— What the task requires —
Print the data exactly as it appears, keeping every word.

— Data —
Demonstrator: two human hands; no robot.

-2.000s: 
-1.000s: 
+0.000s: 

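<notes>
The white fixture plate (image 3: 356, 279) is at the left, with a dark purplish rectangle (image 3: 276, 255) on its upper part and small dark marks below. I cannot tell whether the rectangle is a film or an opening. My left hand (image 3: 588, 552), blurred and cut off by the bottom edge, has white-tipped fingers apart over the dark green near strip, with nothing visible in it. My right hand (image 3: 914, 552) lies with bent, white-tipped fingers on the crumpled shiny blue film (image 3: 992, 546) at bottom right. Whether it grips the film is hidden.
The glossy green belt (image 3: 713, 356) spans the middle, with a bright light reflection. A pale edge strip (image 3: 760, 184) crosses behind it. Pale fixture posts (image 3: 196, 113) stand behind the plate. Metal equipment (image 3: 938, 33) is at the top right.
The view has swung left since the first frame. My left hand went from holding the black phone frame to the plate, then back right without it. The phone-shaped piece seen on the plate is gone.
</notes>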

— Your solution —
Demonstrator: two human hands; no robot.

-2.000s: 
-1.000s: 
+0.000s: 

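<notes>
The white fixture plate (image 3: 356, 279) is at the left, with a dark purplish rectangle (image 3: 276, 255) on its upper part and small dark marks below. I cannot tell whether the rectangle is a film or an opening. My left hand (image 3: 588, 552), blurred and cut off by the bottom edge, has white-tipped fingers apart over the dark green near strip, with nothing visible in it. My right hand (image 3: 914, 552) lies with bent, white-tipped fingers on the crumpled shiny blue film (image 3: 992, 546) at bottom right. Whether it grips the film is hidden.
The glossy green belt (image 3: 713, 356) spans the middle, with a bright light reflection. A pale edge strip (image 3: 760, 184) crosses behind it. Pale fixture posts (image 3: 196, 113) stand behind the plate. Metal equipment (image 3: 938, 33) is at the top right.
The view has swung left since the first frame. My left hand went from holding the black phone frame to the plate, then back right without it. The phone-shaped piece seen on the plate is gone.
</notes>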

That completes the answer, and no more is expected.